Provided records:
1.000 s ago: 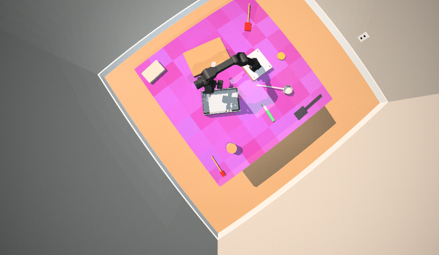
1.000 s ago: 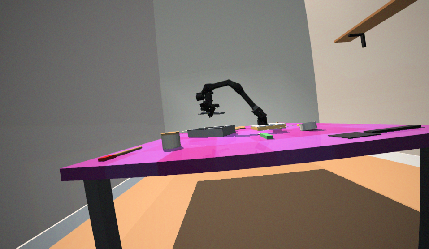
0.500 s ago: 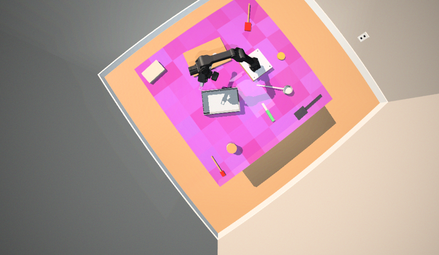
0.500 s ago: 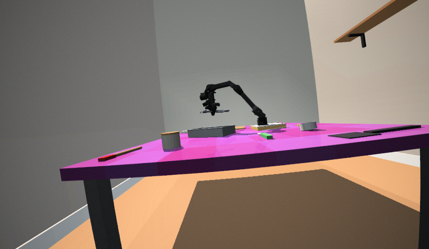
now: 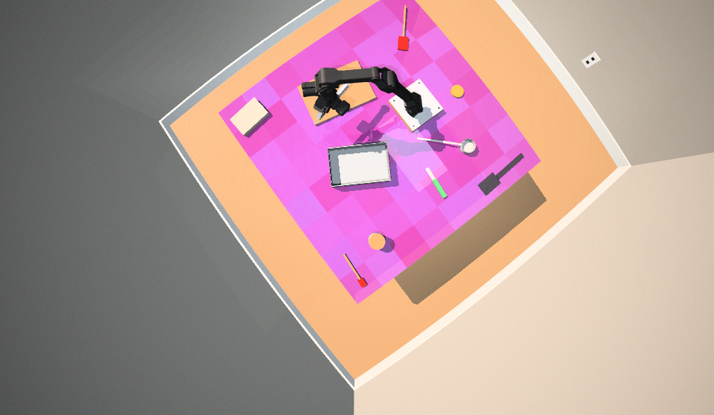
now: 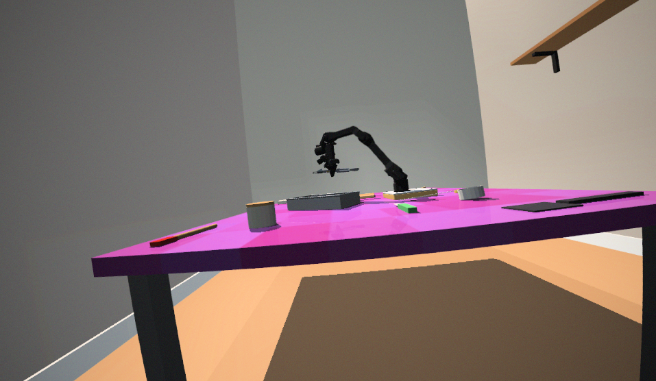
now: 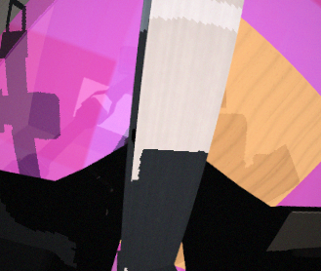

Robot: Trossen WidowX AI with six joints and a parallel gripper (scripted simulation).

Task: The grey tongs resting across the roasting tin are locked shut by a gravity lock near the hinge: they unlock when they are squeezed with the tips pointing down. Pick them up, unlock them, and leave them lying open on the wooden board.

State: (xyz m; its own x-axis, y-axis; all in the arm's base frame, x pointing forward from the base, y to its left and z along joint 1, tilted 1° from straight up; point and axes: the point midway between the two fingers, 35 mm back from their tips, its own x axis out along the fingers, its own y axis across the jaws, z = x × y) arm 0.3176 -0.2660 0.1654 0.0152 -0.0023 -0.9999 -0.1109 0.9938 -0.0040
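The wooden board is 15 cm below my gripper tip, 11 cm behind it and 10 cm to the right of it. The rest, counted from my gripper tip: beige block (34 cm to the right, 32 cm ahead, 14 cm below); green-ended tool (61 cm to the left, 15 cm below, 14 cm behind); roasting tin (28 cm to the left, 13 cm below, 9 cm ahead).
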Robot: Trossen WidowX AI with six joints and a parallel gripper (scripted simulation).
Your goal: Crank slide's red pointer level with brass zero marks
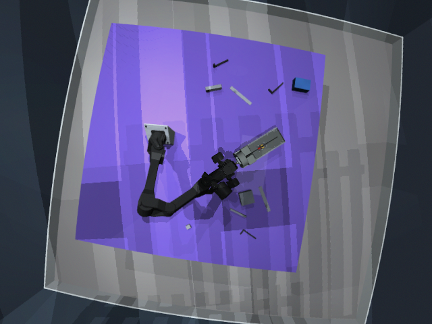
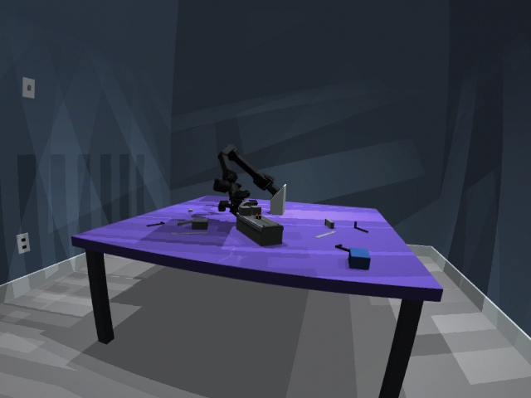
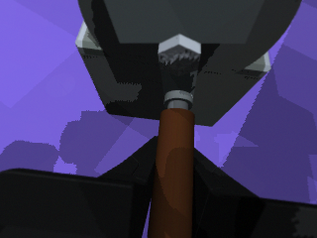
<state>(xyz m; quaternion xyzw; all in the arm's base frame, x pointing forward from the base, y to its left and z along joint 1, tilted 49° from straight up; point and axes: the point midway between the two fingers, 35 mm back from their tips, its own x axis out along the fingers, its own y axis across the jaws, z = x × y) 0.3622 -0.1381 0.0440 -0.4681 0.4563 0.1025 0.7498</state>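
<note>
The brown crank handle is 30 mm above my gripper tip, 20 mm behind it and 10 mm to the right of it. Round my gripper tip: dark L-shaped key 380 mm to the right, 100 mm ahead, 30 mm below; then red pointer 110 mm ahead, 90 mm to the left, 50 mm above; then grey block 170 mm to the right, 80 mm ahead, 10 mm below.
</note>
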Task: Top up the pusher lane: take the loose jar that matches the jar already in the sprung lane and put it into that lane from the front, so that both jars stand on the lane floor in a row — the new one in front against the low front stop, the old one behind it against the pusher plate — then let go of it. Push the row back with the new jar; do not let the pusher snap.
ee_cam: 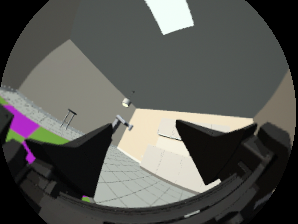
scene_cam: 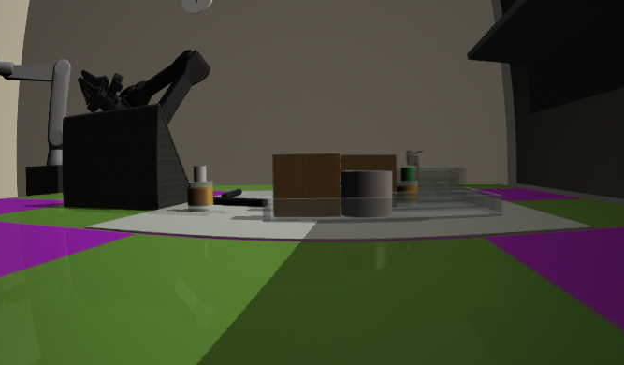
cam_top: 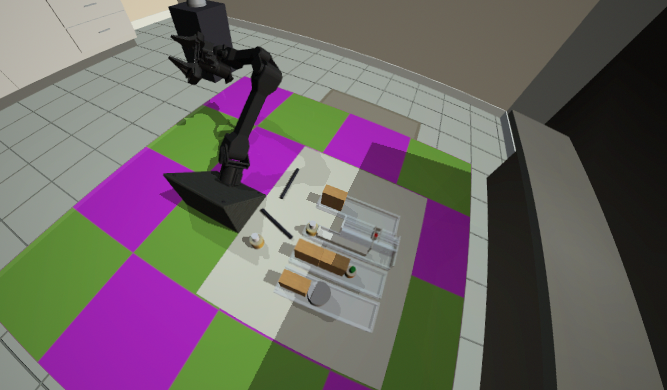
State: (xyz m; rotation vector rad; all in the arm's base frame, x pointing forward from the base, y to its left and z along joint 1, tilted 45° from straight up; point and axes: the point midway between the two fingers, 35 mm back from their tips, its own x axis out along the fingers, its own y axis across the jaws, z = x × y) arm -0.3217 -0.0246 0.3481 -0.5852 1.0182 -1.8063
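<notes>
Now: gripper tip 84 cm short of the red mark, 26 cm above it and 17 cm to the left of it. The rest, counted from my gripper tip: sprung lane: 80 cm ahead, 31 cm below, 18 cm to the right; grey cylinder: 76 cm ahead, 38 cm to the right, 30 cm below.
</notes>
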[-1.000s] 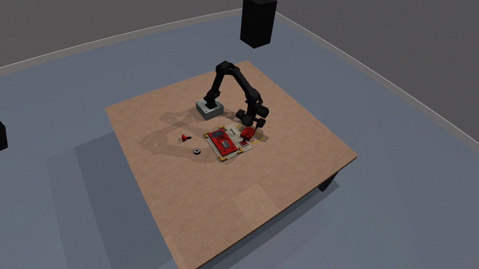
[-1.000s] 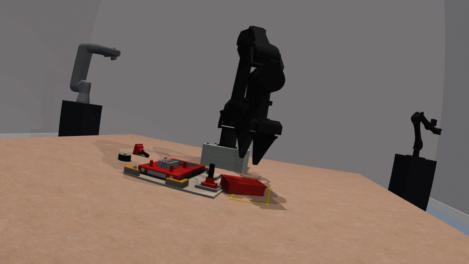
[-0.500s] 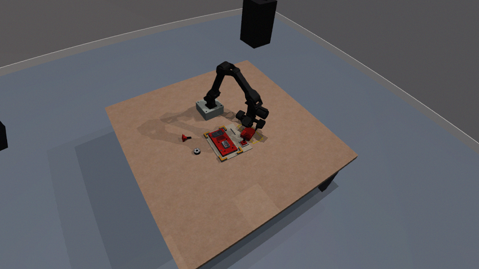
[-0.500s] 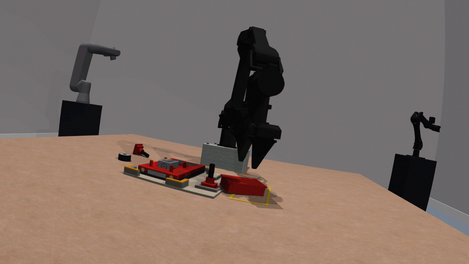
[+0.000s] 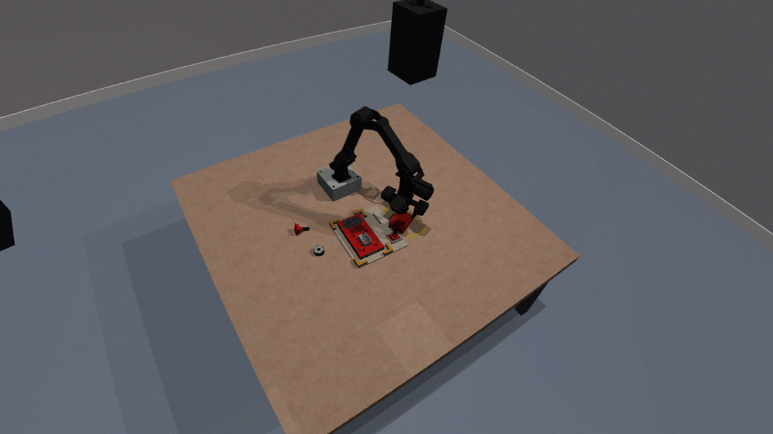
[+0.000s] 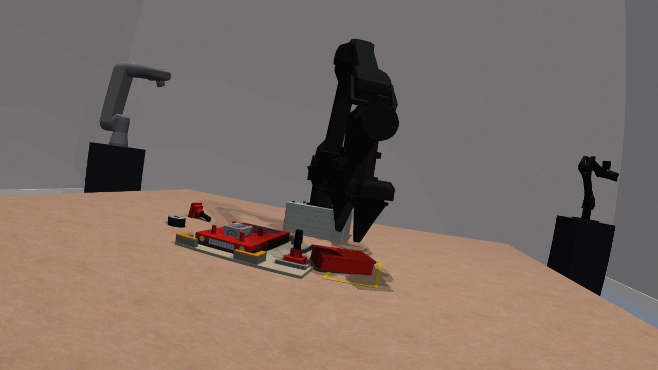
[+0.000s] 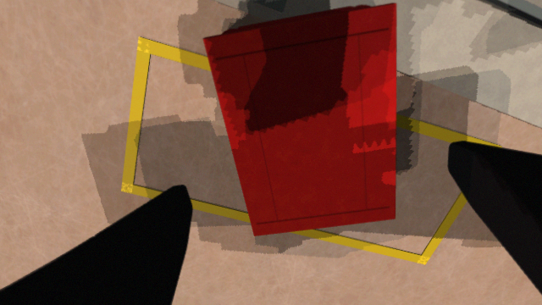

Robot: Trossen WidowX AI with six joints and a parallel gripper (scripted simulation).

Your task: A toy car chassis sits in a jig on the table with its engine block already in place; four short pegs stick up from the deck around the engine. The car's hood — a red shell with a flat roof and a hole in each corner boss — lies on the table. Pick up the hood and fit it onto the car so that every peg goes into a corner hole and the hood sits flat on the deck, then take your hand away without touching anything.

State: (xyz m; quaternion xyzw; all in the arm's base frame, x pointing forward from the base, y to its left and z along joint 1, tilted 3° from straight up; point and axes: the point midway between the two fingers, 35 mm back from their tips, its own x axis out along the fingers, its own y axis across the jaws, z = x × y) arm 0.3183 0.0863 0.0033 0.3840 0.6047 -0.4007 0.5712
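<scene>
My gripper tip is now 40 mm above the red hood. Round my gripper tip: grey engine block 190 mm to the right, 30 mm below; then jig base plate 160 mm to the right, 50 mm below, 30 mm behind; then black ring 360 mm to the right, 70 mm behind, 50 mm below.
</scene>
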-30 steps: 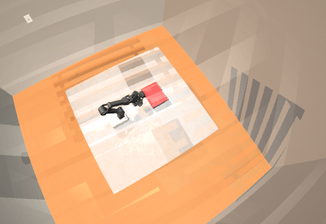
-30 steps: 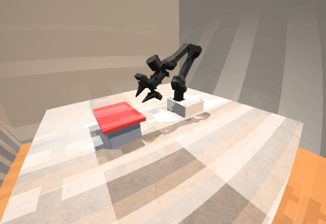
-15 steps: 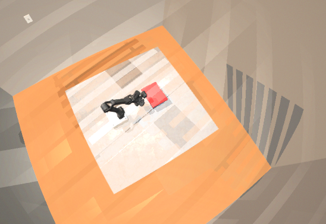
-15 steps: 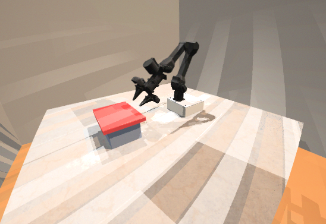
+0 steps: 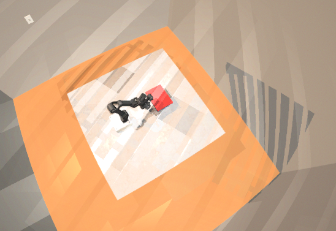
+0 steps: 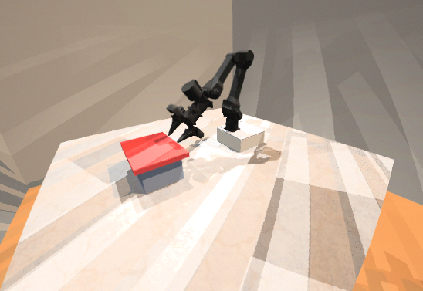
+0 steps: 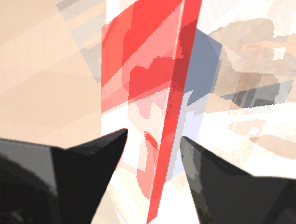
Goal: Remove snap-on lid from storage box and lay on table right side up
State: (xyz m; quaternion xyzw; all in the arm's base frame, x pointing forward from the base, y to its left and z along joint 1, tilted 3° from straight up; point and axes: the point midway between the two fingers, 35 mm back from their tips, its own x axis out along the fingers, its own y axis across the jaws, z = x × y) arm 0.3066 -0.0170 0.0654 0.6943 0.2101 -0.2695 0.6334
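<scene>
Right now the red lid is 90 mm ahead of my gripper tip, 10 mm to the right of it and 10 mm below it. Also, from my gripper tip: grey-blue storage box 90 mm ahead, 10 mm to the right, 60 mm below.
</scene>
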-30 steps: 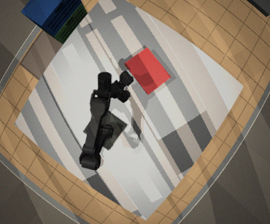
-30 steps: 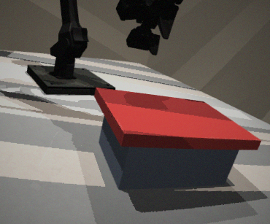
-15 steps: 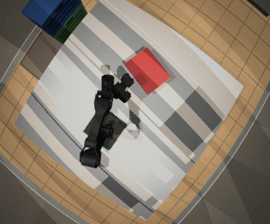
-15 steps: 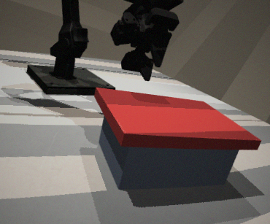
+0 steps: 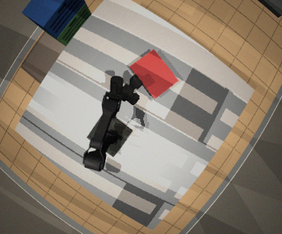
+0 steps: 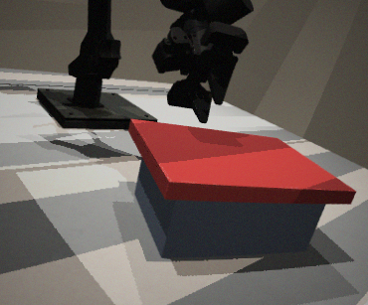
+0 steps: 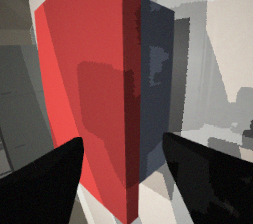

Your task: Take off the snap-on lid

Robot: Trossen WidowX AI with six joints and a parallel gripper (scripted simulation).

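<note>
Now: the red lid 100 mm ahead of my gripper tip, 50 mm to the right of it and 20 mm below it. From my gripper tip the other things lie so: blue-grey storage box 100 mm ahead, 50 mm to the right, 70 mm below.
</note>
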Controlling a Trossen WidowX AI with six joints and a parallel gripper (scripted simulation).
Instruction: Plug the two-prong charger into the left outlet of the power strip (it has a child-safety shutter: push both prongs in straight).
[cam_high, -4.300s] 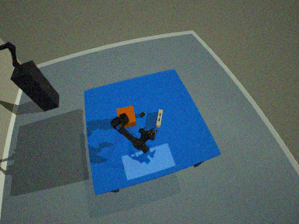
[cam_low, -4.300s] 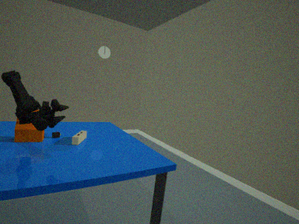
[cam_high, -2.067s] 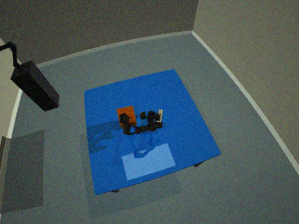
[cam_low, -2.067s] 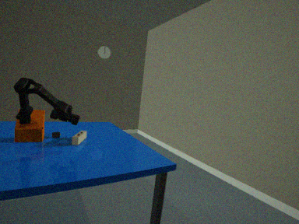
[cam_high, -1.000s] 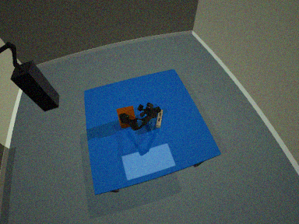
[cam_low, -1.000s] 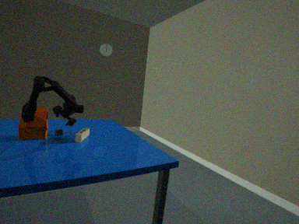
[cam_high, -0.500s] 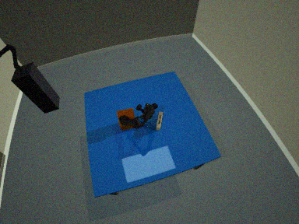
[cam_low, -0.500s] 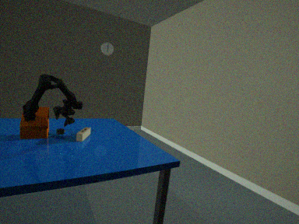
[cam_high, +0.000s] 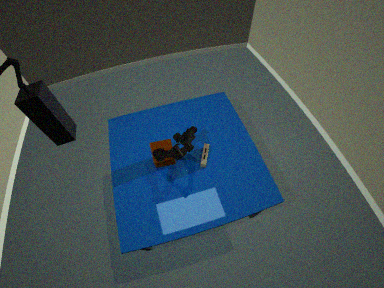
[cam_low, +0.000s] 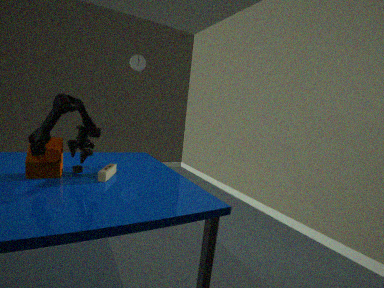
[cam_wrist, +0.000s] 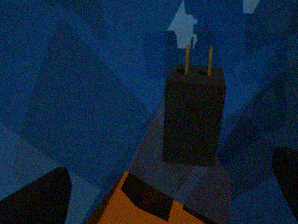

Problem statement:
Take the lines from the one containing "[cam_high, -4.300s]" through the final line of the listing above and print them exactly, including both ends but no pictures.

Solution to this problem:
[cam_high, -4.300s] 
[cam_low, -4.300s] 
[cam_high, -2.067s] 
[cam_low, -2.067s] 
[cam_high, -1.000s] 
[cam_low, -1.000s] 
[cam_high, -0.500s] 
[cam_low, -0.500s] 
[cam_high, +0.000s] 
[cam_low, +0.000s] 
[cam_wrist, +0.000s] 

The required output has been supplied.